▶ EXERCISE DESCRIPTION
Could you set down the full listing, unchanged?

▶ DATA FOR THIS TASK
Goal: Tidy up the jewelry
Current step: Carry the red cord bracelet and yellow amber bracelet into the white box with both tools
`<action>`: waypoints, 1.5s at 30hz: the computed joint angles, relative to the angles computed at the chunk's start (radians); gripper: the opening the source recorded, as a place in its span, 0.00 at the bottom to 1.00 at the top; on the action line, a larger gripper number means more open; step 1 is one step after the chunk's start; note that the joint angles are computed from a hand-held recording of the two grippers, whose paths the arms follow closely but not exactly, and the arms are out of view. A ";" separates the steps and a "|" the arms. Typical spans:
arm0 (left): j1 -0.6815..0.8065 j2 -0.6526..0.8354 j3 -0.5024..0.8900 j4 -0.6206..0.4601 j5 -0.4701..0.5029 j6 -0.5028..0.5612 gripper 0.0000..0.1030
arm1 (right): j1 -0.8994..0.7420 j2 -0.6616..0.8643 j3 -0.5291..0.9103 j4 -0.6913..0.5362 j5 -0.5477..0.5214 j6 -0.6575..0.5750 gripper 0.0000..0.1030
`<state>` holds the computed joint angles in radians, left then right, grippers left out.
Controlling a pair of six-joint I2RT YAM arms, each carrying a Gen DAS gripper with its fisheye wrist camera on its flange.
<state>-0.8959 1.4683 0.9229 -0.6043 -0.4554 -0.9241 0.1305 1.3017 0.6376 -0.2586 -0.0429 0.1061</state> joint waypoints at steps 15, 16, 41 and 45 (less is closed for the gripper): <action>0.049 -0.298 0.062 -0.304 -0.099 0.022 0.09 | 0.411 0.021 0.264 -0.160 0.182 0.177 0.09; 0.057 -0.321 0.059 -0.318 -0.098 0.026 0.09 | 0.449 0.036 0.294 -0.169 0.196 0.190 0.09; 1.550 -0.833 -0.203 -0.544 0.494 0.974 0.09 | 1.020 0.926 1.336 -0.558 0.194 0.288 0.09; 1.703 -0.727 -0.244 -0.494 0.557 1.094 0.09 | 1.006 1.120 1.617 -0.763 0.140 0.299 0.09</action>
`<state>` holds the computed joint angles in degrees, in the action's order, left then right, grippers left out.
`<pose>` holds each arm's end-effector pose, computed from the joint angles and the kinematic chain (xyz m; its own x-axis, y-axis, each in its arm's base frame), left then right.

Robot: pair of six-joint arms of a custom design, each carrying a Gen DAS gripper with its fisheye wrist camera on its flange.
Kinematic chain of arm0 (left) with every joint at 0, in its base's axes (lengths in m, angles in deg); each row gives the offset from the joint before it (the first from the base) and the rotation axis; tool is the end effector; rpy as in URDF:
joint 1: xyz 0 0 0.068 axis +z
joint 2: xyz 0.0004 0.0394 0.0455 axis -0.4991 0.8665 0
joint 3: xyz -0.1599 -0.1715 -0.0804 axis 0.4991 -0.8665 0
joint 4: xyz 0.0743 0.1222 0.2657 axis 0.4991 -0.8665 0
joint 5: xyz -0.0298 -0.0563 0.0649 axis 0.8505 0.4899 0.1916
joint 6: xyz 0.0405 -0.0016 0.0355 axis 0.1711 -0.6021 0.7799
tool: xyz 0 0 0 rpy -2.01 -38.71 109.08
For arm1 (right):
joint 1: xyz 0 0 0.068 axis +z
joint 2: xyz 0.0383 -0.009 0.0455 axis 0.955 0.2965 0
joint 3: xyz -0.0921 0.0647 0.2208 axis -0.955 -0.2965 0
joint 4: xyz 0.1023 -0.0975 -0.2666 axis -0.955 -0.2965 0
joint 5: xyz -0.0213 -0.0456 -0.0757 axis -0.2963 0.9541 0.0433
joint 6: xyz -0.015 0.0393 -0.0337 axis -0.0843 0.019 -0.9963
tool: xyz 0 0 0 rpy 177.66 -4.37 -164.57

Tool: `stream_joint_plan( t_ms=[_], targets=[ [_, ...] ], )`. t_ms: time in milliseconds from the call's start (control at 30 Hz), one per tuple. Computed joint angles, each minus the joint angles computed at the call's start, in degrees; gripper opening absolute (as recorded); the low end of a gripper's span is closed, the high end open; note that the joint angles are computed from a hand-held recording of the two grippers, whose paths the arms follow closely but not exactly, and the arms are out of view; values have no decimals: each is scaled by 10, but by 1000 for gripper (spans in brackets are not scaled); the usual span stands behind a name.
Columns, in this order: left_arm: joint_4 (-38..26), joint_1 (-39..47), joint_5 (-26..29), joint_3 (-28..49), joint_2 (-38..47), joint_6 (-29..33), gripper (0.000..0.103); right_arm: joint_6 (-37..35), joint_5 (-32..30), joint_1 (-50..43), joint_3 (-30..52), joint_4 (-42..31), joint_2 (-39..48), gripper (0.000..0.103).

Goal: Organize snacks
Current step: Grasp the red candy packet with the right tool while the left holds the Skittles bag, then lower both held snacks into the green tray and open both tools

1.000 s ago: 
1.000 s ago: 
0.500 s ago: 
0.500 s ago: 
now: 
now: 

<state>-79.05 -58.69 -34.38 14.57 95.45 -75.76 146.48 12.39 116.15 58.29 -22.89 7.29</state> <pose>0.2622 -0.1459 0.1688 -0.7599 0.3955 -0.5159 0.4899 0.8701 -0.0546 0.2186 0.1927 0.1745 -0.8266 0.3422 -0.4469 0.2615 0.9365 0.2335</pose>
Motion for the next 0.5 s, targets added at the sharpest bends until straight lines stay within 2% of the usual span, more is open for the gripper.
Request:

▶ RESULT
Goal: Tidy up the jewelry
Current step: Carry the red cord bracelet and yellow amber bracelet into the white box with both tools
`<action>`: waypoints, 1.5s at 30hz: the computed joint angles, relative to the angles computed at the chunk's start (radians); gripper: the opening the source recorded, as a place in its span, 0.00 at the bottom to 1.00 at the top; on the action line, a larger gripper number means more open; step 1 is one step after the chunk's start; note that the joint angles are computed from a hand-held recording of the two grippers, whose paths the arms follow closely but not exactly, and the arms are out of view. A ";" separates the steps and a "|" the arms. Typical spans:
arm0 (left): j1 -0.6815..0.8065 j2 -0.6526..0.8354 j3 -0.5024..0.8900 j4 -0.6206..0.4601 j5 -0.4701..0.5029 j6 -0.5028..0.5612 gripper 0.0000..0.1030
arm1 (right): j1 -0.8994..0.7420 j2 -0.6616..0.8643 j3 -0.5291..0.9103 j4 -0.6913..0.5362 j5 -0.5477..0.5214 j6 -0.6575..0.5750 gripper 0.0000..0.1030
`<state>` holds the computed joint angles in radians, left then right, grippers left out.
Controlling a pair of six-joint I2RT YAM arms, each carrying a Gen DAS gripper with its fisheye wrist camera on its flange.
<state>-0.8959 1.4683 0.9229 -0.6043 -0.4554 -0.9241 0.1305 1.3017 0.6376 -0.2586 -0.0429 0.1061</state> joint waypoints at steps 15, 16, 41 and 45 (less is closed for the gripper): <action>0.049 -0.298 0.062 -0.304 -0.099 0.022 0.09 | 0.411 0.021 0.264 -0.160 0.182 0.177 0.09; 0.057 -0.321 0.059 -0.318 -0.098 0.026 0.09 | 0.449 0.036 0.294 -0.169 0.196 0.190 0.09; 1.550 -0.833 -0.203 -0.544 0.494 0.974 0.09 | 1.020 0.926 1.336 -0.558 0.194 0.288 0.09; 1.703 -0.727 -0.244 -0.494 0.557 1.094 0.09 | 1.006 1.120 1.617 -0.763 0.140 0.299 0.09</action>
`<state>` holds the computed joint angles in degrees, in the action's order, left then right, grippers left out.
`<pose>` holds each arm's end-effector pose, computed from the joint angles and the kinematic chain (xyz m; its own x-axis, y-axis, each in its arm's base frame), left then right.

Robot: pair of six-joint arms of a custom design, each carrying a Gen DAS gripper with its fisheye wrist camera on its flange.
Kinematic chain of arm0 (left) with every joint at 0, in its base's axes (lengths in m, angles in deg); each row gives the offset from the joint before it (the first from the base) and the rotation axis; tool is the end effector; rpy as in URDF:
joint 1: xyz 0 0 0.068 axis +z
joint 2: xyz 0.0004 0.0394 0.0455 axis -0.4991 0.8665 0
joint 3: xyz -0.1599 -0.1715 -0.0804 axis 0.4991 -0.8665 0
joint 4: xyz 0.0743 0.1222 0.2657 axis 0.4991 -0.8665 0
joint 5: xyz -0.0298 -0.0563 0.0649 axis 0.8505 0.4899 0.1916
joint 6: xyz 0.0405 -0.0016 0.0355 axis 0.1711 -0.6021 0.7799
tool: xyz 0 0 0 rpy -2.01 -38.71 109.08
For arm1 (right):
joint 1: xyz 0 0 0.068 axis +z
joint 2: xyz 0.0383 -0.009 0.0455 axis 0.955 0.2965 0
joint 3: xyz -0.0921 0.0647 0.2208 axis -0.955 -0.2965 0
joint 4: xyz 0.1023 -0.0975 -0.2666 axis -0.955 -0.2965 0
joint 5: xyz -0.0213 -0.0456 -0.0757 axis -0.2963 0.9541 0.0433
joint 6: xyz -0.015 0.0393 -0.0337 axis -0.0843 0.019 -0.9963
tool: xyz 0 0 0 rpy 177.66 -4.37 -164.57

Tool: `stream_joint_plan( t_ms=[_], targets=[ [_, ...] ], )`. t_ms: time in milliseconds from the call's start (control at 30 Hz), one per tuple. Computed joint angles, each minus the joint angles computed at the call's start, in degrees; gripper opening absolute (as recorded); the low end of a gripper's span is closed, the high end open; note that the joint angles are computed from a hand-held recording of the two grippers, whose paths the arms follow closely but not exactly, and the arms are out of view; values have no decimals: each is scaled by 10, but by 1000 for gripper (spans in brackets are not scaled); the usual span stands behind a name.
Columns, in this order: left_arm: joint_4 (-38..26), joint_1 (-39..47), joint_5 (-26..29), joint_3 (-28..49), joint_2 (-38..47), joint_6 (-29..33), gripper (0.000..0.103); right_arm: joint_6 (-37..35), joint_5 (-32..30), joint_1 (-50..43), joint_3 (-30..52), joint_4 (-42..31), joint_2 (-39..48), gripper (0.000..0.103).

Goal: Organize snacks
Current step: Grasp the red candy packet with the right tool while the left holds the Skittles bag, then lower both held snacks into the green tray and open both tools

1.000 s ago: 
1.000 s ago: 
0.500 s ago: 
0.500 s ago: 
now: 
now: 

<state>-79.05 -58.69 -34.38 14.57 95.45 -75.76 146.48 12.39 116.15 58.29 -22.89 7.29</state> <pose>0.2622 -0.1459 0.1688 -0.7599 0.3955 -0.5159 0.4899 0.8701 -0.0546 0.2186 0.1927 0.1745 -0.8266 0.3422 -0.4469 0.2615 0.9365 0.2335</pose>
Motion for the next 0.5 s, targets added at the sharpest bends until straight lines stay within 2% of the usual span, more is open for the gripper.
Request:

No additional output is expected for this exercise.